Era il 1990 quando Enrico Baj realizzò un’importante collaborazione col Museo internazionale delle marionette, portando in scena lo spettacolo Le bleu-blanc-rouge et le Noir, in occasione del XIV Festival di Morgana. L’opera, tratta da un libretto dello scrittore inglese Anthony Burgess, fu arricchita dalle musiche di Lorenzo Ferrero, le scene, la regia e l’animazione di Massimo Schuster. Le marionette, appositamente create dall’artista per lo spettacolo, sono dei veri e propri assemblaggi di materiale riciclato; figure stilizzate e grottesche a cui i bambini potranno ispirarsi per esprimere la propria creatività.

Link coupon: www.leviedeitesori.com

Il Museo Pasqualino partecipa al Festival delle Letterature Migranti

Si chiama Atti osceni in luogo pubblico. Dialogo sull’osceno la performance di Sandro Dieli con i testi di Franco Giorgianni che andrà in scena domenica 15 ottobre alle 19 allo Spazio Franco (Cantieri culturali alla Zisa).

Prodotto dell’Associazione per la conservazione delle Tradizioni popolari – Museo Internazionale delle Marionette Antonio Pasqualino, lo spettacolo fa parte del programma della nona edizione del Festival delle Letterature Migranti.
Narrare, dare voce e corpo all’osceno, celebrandolo in una virtuale esposizione di genitali, dalla Grecia antica sino ad oggi. Attraverso un dialogo tra il corpo (Sandro Dieli) e la voce (Franco Giorgianni), saranno narrati forme, rituali e poetiche dell’osceno, una dimensione incoercibile dell’umano, che comporta una continua, anticonformistica sollecitazione del “comune senso del pudore”. Facendo emergere connessioni e intrecci storici tra l’osceno rituale, la sua drammatizzazione sulla scena del teatro classico e la funzione dissacrante e catartica del riso. Narrare l’osceno per rappresentarne le complesse funzioni – antropologica, estetica, sociale, e soprattutto politica – che hanno trovato espressione tradizionalmente nei toni graffianti e denigratori dell’invettiva e del turpiloquio, del pubblico ludibrio dei potenti e della somma autorità. Da Aristofane e Catullo, passando per Dante, de Sade, Belli, Bataille, Bianciardi e tanti altri.

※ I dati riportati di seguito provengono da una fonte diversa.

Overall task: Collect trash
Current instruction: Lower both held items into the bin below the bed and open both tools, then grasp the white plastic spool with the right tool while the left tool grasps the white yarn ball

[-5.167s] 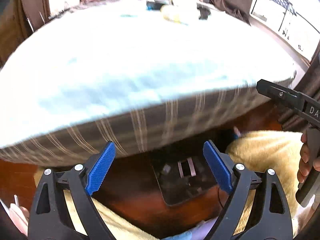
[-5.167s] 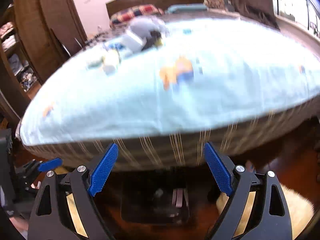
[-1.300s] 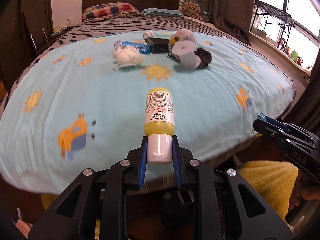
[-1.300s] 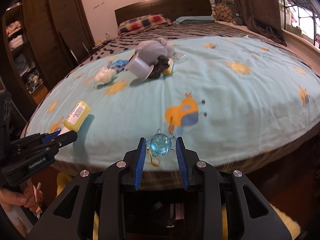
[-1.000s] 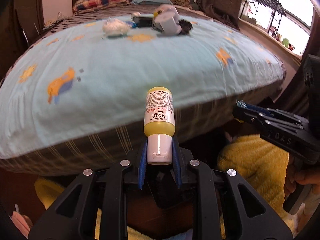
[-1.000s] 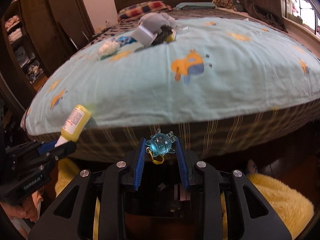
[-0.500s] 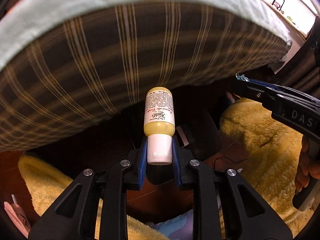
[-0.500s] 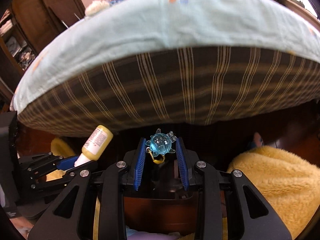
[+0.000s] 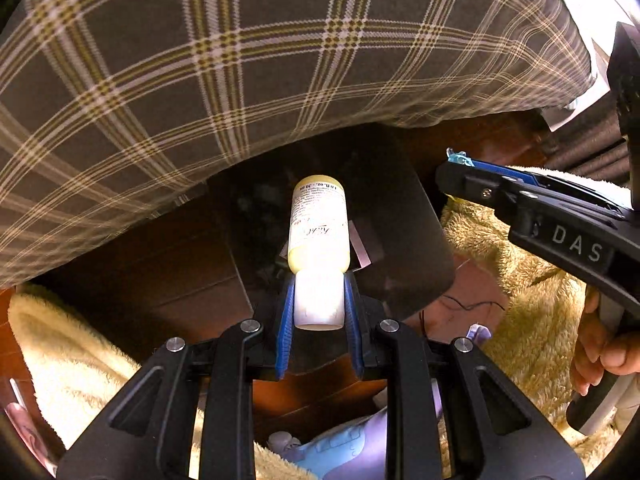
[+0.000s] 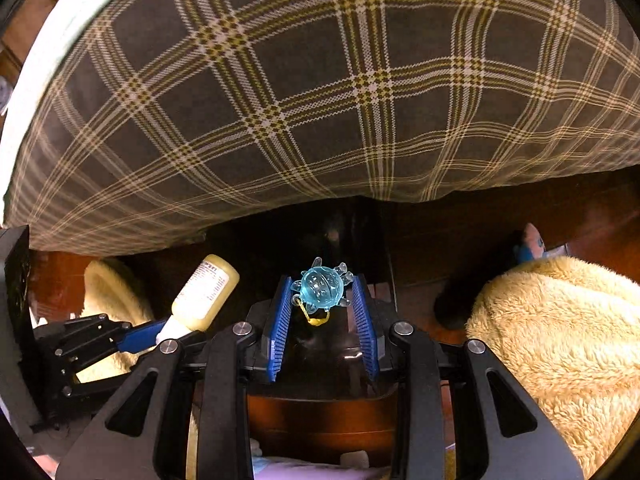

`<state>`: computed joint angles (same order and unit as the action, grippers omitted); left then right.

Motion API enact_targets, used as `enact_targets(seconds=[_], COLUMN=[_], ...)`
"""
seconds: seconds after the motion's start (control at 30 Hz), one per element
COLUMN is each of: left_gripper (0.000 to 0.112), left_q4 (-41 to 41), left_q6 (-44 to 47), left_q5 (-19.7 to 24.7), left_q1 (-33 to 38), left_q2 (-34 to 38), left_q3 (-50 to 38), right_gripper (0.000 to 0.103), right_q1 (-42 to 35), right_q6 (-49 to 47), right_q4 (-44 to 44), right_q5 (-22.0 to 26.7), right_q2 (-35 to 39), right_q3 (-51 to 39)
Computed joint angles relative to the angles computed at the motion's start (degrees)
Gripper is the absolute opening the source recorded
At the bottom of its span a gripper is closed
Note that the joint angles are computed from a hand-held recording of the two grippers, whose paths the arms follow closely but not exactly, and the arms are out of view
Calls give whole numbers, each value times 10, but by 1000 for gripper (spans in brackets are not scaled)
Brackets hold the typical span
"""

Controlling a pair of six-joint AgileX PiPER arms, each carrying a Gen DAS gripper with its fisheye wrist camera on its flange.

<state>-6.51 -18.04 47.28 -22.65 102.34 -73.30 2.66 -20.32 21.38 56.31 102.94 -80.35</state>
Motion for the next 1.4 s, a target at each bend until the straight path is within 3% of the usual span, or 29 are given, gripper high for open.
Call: enact_targets(seconds=[0.13,0.3,0.47,0.6,0.8,0.97,1.17,1.33,1.4], left_gripper=[25,34,63,80,89,90,90,90,90], left_q4=[-8,16,89,155,183,207,200,194,189], left_q6=[7,-11,-61,-96,-110,-95,-75,-53,-42], left_q5=[6,13,18,24,46,70,78,111,125], left_q1=[6,8,-1,-13,-1,32,79,108,123], left_q2=[12,1,-48,-105,-164,-160,-108,-41,-18], left_q3=[-18,-25,-13,-13,-48,-113,-203,-305,-340], right_gripper=[33,52,81,93,94,94,94,94,80], right_q1=[-4,-2,-15,-42,-62,-47,-22,6,24], right_q6=[0,14,15,-1,-12,13,54,62,71], right_q4=[5,3,3,44,80,55,21,17,6], right_q5=[9,9,0,6,20,38,64,77,97], right_q2=[14,5,-20,-45,-68,-39,39,104,143], right_q3=[-19,-27,-33,-48,-122,-225,-376,-485,-555])
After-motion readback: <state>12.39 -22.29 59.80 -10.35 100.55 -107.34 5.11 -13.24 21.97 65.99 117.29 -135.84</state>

Dalla penna di Giusto Lo Dico alla scena: ogni giorno i pupi al Museo

Il miglior modo per tenere in vita un’arte nobile e antica? Praticarla tutti i giorni e condividerla. È questo il senso dell’appuntamento quotidiano e dal vivo con i pupi del Museo Pasqualino, ogni lunedì alle 11, e da martedì a sabato alle 17in Sala teatro.

Dalla penna di Giusto Lo Dico, autore di Storia dei paladini di Francia, ecco irrompere in scena Carlo Magno, Orlando e Rinaldo, Angelica, il mago Malagigi insieme a prodigi, innamoramenti, duelli, scambi di persona e colpi di scena.